:: Assigned task ::
Repeat every line below exactly as it reads.

:: Supplied data ::
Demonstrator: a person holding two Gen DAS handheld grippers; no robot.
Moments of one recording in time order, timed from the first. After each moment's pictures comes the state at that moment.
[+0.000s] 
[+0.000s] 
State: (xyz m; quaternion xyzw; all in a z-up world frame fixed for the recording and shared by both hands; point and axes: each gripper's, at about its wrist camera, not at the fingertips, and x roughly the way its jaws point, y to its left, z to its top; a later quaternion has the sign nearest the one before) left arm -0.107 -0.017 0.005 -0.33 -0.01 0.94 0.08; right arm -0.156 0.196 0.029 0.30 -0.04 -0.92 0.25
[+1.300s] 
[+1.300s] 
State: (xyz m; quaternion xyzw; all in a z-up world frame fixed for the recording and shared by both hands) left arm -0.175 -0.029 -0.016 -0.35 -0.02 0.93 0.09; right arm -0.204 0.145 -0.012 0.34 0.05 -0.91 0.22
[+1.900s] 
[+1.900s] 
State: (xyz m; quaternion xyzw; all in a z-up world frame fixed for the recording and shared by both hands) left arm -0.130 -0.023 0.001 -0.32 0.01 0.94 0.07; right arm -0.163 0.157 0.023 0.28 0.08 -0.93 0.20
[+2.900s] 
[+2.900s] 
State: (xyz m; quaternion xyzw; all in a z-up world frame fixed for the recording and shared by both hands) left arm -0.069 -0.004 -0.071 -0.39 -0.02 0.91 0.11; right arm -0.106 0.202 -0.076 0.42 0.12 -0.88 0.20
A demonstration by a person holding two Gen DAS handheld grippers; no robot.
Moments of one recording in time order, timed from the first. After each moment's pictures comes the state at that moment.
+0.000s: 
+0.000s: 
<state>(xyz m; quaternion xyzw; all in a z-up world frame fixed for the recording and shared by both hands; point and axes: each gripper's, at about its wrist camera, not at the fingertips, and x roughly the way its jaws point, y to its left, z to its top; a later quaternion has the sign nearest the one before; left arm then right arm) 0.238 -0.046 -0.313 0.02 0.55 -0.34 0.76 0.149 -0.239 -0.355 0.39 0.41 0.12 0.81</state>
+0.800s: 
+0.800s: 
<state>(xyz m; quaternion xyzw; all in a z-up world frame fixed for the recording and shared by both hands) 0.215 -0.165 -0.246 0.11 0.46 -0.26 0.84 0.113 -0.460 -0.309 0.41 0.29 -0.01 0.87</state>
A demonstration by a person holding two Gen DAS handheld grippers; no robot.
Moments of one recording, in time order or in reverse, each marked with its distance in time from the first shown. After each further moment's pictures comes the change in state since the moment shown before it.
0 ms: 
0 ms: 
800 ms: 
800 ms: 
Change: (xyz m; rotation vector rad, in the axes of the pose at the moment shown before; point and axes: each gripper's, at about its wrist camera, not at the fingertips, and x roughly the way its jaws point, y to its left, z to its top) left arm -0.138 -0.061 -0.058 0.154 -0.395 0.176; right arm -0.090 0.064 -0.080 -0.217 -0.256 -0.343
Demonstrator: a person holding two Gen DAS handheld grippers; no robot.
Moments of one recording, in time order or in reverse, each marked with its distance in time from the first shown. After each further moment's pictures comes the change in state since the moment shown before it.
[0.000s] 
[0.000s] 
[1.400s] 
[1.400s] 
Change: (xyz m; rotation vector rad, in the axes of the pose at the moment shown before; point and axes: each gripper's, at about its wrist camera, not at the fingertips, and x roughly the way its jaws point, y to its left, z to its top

:: Solution to this task ::
Demonstrator: a person holding two Gen DAS handheld grippers; no robot.
Moments of one recording in time order, timed from the first. After each moment's pictures comes the state at that moment.
[+0.000s] 
[+0.000s] 
State: (xyz m; quaternion xyzw; all in a z-up world frame fixed for the recording and shared by both hands; point and axes: each gripper's, at about its wrist camera, not at the fingertips, and x roughly the way its jaws point, y to its left, z to its top; a later quaternion has the sign nearest the one before) left arm -0.107 -0.017 0.005 -0.33 -0.01 0.94 0.08; right arm -0.156 0.196 0.029 0.30 -0.04 -0.92 0.25
[+1.300s] 
[+1.300s] 
State: (xyz m; quaternion xyzw; all in a z-up world frame fixed for the recording and shared by both hands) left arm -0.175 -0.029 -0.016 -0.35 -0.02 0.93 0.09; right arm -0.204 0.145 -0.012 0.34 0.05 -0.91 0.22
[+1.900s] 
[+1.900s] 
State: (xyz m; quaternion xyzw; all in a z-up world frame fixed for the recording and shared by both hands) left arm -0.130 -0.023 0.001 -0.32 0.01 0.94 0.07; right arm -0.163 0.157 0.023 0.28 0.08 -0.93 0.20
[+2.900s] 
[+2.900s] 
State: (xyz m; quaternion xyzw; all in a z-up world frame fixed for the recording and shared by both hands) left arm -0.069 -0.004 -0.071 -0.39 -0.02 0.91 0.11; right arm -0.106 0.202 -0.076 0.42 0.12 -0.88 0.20
A demonstration by a person holding two Gen DAS handheld grippers; no robot.
Moments of one recording in time order, timed from the first. After each moment's pictures comes the state at that moment.
+0.000s: 
+0.000s: 
<state>(xyz m; quaternion xyzw; all in a z-up world frame fixed for the recording and shared by both hands; point and axes: each gripper's, at about its wrist camera, not at the fingertips, and x roughly the way its jaws point, y to its left, z to its top; a later quaternion has the sign nearest the one before; left arm then right arm) 0.238 -0.046 -0.313 0.02 0.55 -0.34 0.76 0.149 -0.239 -0.355 0.39 0.41 0.12 0.81</state>
+0.800s: 
+0.800s: 
<state>(xyz m; quaternion xyzw; all in a z-up world frame fixed for the recording and shared by both hands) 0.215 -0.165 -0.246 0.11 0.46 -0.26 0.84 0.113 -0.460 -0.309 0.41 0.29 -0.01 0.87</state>
A demonstration by a person holding two Gen DAS handheld grippers; no robot.
Moments of one recording, in time order or in reverse, each marked with its distance in time from the first shown. After each further moment's pictures comes the change in state since the moment shown before it.
0 ms: 
0 ms: 
800 ms: 
800 ms: 
Change: (xyz m; rotation vector rad, in the axes of the pose at the moment shown before; point and axes: each gripper's, at about its wrist camera, not at the fingertips, and x roughly the way its jaws point, y to its left, z to its top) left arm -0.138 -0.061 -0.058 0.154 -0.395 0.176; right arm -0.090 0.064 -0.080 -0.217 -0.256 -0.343
Demonstrator: a person holding two Gen DAS handheld grippers; no robot.
Moments of one recording, in time order or in reverse, each marked with its distance in time from the first shown. After each further moment's pictures comes the change in state since the moment shown before it.
[0.000s] 
[0.000s] 
[1.400s] 
[1.400s] 
Change: (xyz m; rotation vector rad, in the axes of the pose at the moment shown before; point and axes: each gripper's, at about its wrist camera, not at the fingertips, and x roughly the way its jaws point, y to its left, z to its top

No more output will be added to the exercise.